Manual states roof is walkable so must be pretty solid. 
This trailer will be left unattended in northern Minnesota. Lots of snow. 
Should I be worried about snow accumulation on the roof?

If you were to try to remove snow I would think you take the risk of knocking loose a vent or something else - then you have a leak in spring time.

My inclination is to let the snow sit.

Thanks for any advise.


----------



## Tourdfox (Oct 4, 2012)

I walk on my roof lots.Quite sturdy.When i get say 18 inches or more i carefully try and get most of it off. As far as the vent covers ect be very carefull around them as they are very brittle when frozen. Ask me how i know lol. The snow we get here is probably much heavier than Minnesota snow as our winters are quite mild. But we can get large accumulations at times. Usually end up clearing the roof once a season.


----------



## H2oSprayer (Aug 5, 2006)

If you are worried about it, check with your local fairgrounds.
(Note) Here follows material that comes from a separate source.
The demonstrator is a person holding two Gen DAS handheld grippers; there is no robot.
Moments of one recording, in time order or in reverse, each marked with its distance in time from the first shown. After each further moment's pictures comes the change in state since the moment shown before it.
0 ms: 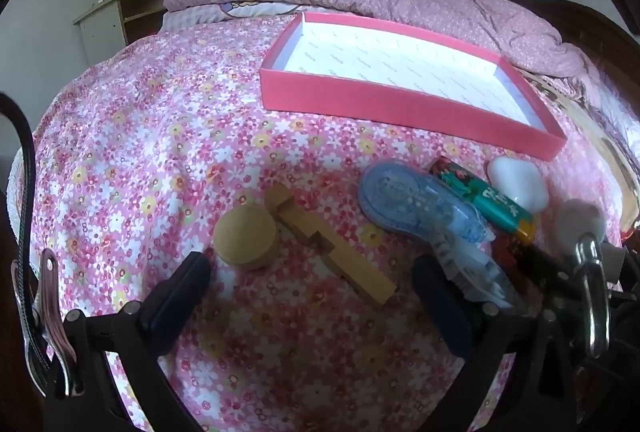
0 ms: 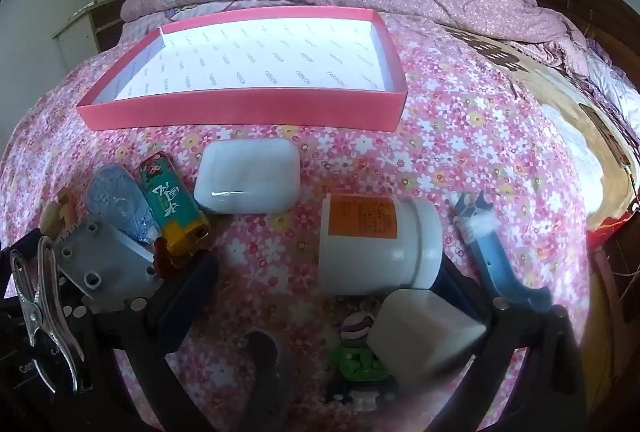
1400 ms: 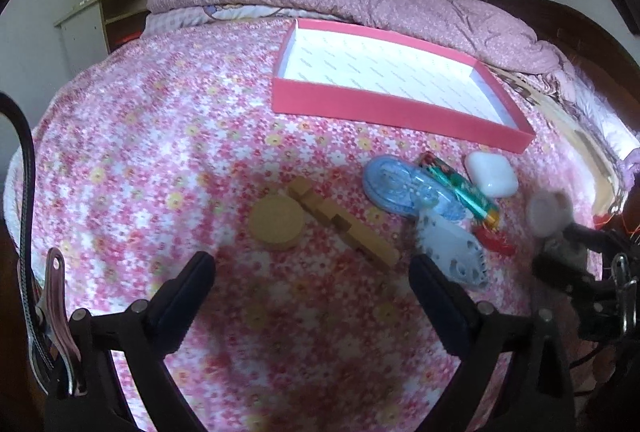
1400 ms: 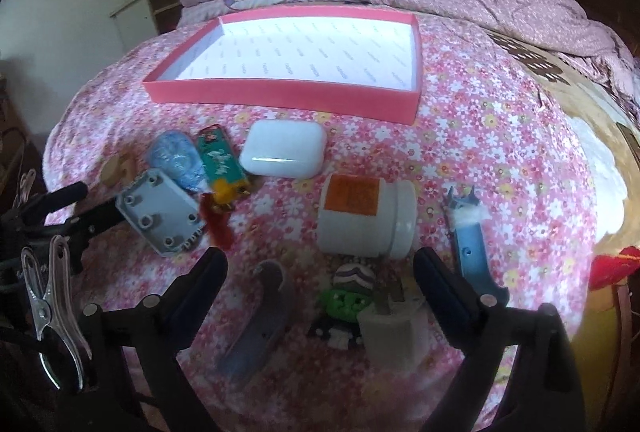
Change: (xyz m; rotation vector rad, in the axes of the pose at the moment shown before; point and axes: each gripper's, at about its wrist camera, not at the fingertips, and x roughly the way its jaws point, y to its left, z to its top) left arm -0.028 0.028 -0.005 0.048 0.008 -0.085; right arm -0.034 -0.019 -0.019 -0.123 0.009 0.214
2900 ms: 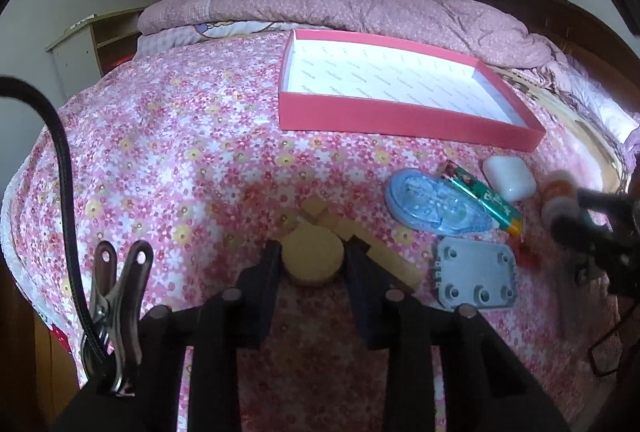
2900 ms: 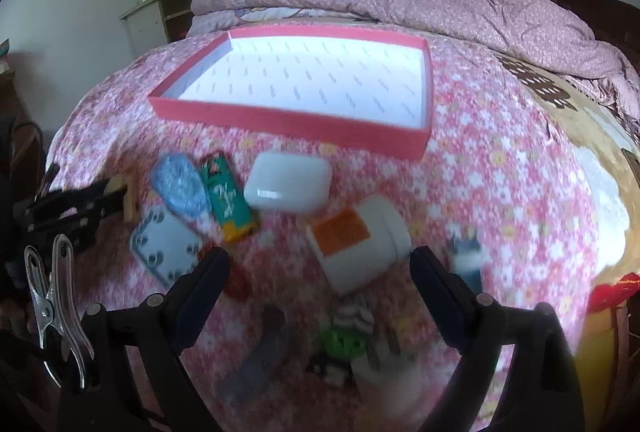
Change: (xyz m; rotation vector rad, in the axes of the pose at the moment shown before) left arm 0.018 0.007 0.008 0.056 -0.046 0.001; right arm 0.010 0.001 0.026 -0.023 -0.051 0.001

We keep ours safely stored inside at our local fairgrounds for $400 for the winter season. In my opinion, that's cheap insurance.


----------



## CamperAndy (Aug 26, 2004)

Not all snow is created equally.

You could have 6' of dry fluffy stuff or 6" of wet slush that weighs the same thing. You already know that, so you will also have to make a determination on what you should do based on the weather. If you have had a good bit of snow and they then forecast rain or freezing rain you will want it off the trailer. For me when the snow load starts to get to the 24" point I want it off my trailer no matter what the forecast is. You don't have to remove it all and if you are careful with a broom you can normally get off what you need to without fear of damaging anything.


----------



## matty1 (Mar 7, 2005)

I had asked the dealer almost the same question when we bought both our new campers, (two different places) and everyone in the place said the same thing..."in all our years we have NEVER brushed off any of the campers on the lot...EVER"
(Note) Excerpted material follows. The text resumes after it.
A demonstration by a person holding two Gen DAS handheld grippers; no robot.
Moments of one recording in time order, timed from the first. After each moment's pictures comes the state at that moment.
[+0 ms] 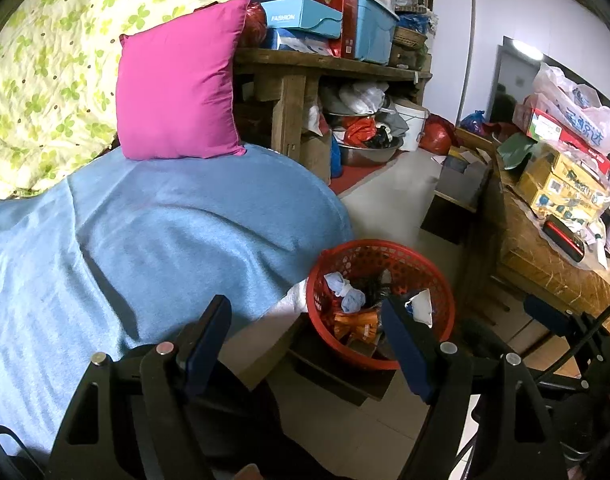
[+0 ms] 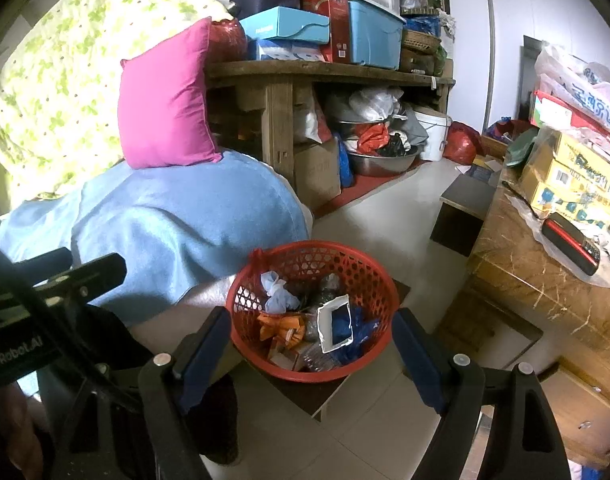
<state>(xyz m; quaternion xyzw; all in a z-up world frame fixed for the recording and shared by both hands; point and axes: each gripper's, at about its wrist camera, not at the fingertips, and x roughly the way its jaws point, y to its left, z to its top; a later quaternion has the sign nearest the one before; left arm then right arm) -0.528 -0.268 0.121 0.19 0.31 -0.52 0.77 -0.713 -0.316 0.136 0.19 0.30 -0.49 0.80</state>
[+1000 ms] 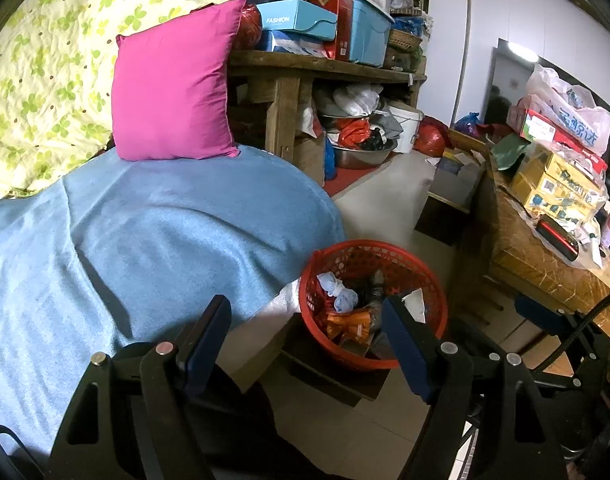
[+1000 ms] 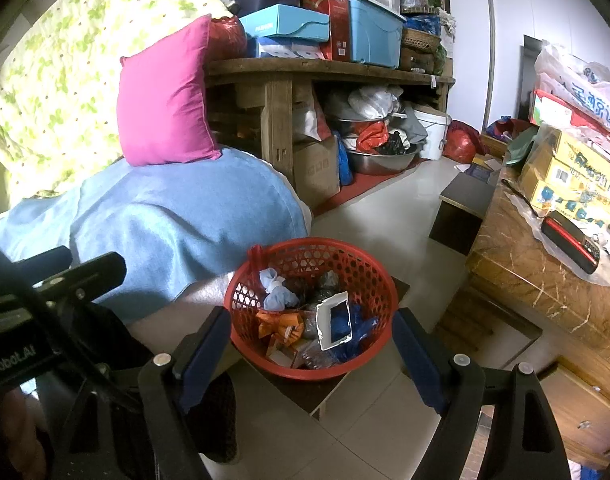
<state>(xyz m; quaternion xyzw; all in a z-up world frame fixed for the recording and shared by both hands) -0.529 -0.265 0.121 0.19 0.31 -0.54 0.76 -0.716 -0.316 0.134 0.19 0.30 -0.49 0.80</state>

With that said, I do what Camperandy says and take care of the girl...I'm the one paying for it. I also check if all the roof vents are tightly closed if we are expecting storms, I have covers but it still seemed to blow in.


----------



## KamperKen (Jun 3, 2015)

Is it better to put a large tarp over the roof and remove the snow that accumulates on the tarp? Or just let the snow fall on the uncovered roof? We can get a lot of snow in Minnesota.


----------



## CamperAndy (Aug 26, 2004)

KamperKen said:


> Is it better to put a large tarp over the roof and remove the snow that accumulates on the tarp? Or just let the snow fall on the uncovered roof? We can get a lot of snow in Minnesota.


Covers are not great for snow protection. They can side load things as they load with snow. Also they can trap moisture between the cover and the roof. Better to just let it fall on the trailer.


----------



## spidey (Aug 8, 2012)

I have never covered or removed snow on my trailer up in Alberta all the years of owning a trailer. Maybe I should. I also have never removed it from my house either while others have.

We do live in a location that we get a lot of warm winter weather, so it does melt to. If a person got one of those snow rakes for roofs, be easy enough to do once in awhile


----------